When Agents Handle Secrets: A Survey of Confidential Computing for Agentic AI

Agentic AI systems, specifically LLM-driven agents that plan, invoke tools, maintain persistent memory, and delegate tasks to peer agents via protocols such as MCP and A2A, introduce a threat surface that differs materially from standalone model inference. Agents accumulate sensitive context, hold credentials, and operate across pipelines no single party fully controls, enabling prompt injection, context exfiltration, credential theft, and inter-agent message poisoning. Current defenses operate entirely within the software stack and can be silently bypassed by a sufficiently privileged adversary such as a compromised cloud operator. Confidential computing (CC) offers a hardware-rooted alternative: Trusted Execution Environments (TEEs) isolate agent code and data from privileged system software, while remote attestation enables verifiable trust across distributed deployments. This survey synthesizes the design space in four parts: (i) a unified taxonomy of six TEE platforms (Intel SGX, Intel TDX, AMD SEV-SNP, ARM TrustZone, ARM CCA, and NVIDIA H100 CC) covering deployment roles and performance tradeoffs; (ii) an agent-centric threat model spanning perception, planning, memory, action, and coordination layers mapped to nine security goals; (iii) a comparative survey of CC-based defenses distinguishing findings that transfer from single-call inference versus what requires new agentic designs; and (iv) six open challenges including compound attestation for multi-hop agent chains and GPU-TEE performance at LLM scale. While several hardware trust primitives appear mature enough for targeted deployments, no broadly established end-to-end framework yet binds them into a coherent security substrate for production agentic AI.
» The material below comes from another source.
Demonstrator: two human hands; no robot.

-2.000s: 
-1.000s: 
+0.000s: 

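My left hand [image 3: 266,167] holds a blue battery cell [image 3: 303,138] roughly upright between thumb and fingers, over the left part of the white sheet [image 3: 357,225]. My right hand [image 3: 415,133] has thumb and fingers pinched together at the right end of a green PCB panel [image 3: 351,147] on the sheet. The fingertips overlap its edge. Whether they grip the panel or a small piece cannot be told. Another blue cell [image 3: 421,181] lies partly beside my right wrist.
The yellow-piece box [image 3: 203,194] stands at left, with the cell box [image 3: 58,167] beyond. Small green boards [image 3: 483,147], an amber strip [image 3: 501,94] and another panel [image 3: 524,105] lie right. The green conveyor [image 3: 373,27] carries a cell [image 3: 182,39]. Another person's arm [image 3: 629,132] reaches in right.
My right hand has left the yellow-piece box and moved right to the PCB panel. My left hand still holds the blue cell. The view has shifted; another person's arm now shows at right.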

翻译：智能体AI系统，特别是由大语言模型驱动的智能体——它们能规划任务、调用工具、维护持久化内存，并通过MCP和A2A等协议将任务委派给同级智能体——引入了一个与独立模型推理截然不同的威胁面。这些智能体会积累敏感上下文、持有凭证，并在无单一主体完全控制的流水线中运行，从而引发提示注入、上下文窃取、凭证盗窃以及智能体间消息投毒等风险。当前的防御机制完全运行在软件栈内，且可能被具备足够权限的攻击者（如被攻陷的云运营商）静默绕过。机密计算提供了一种基于硬件的替代方案：可信执行环境将智能体代码与数据隔离于高权限系统软件之外，而远程证明则能在分布式部署中实现可验证的信任。本综述从四个维度系统梳理了设计空间：(i) 统一分类六大TEE平台（Intel SGX、Intel TDX、AMD SEV-SNP、ARM TrustZone、ARM CCA及NVIDIA H100 CC），涵盖部署角色与性能权衡；(ii) 提出以智能体为中心的威胁模型，覆盖感知、规划、记忆、动作与协调层，并映射至九项安全目标；(iii) 对比分析基于机密计算的防御方案，区分可直接迁移自单次调用推理的成果与需全新智能体化设计的方案；(iv) 提出六大开放性挑战，包括面向多跳智能体链的复合证明机制以及大语言模型规模下的GPU-TEE性能问题。尽管多项硬件信任原语在针对性部署场景中已显成熟，目前仍缺乏广泛认可的端到端框架将其整合为生产环境智能体AI的连贯安全基座。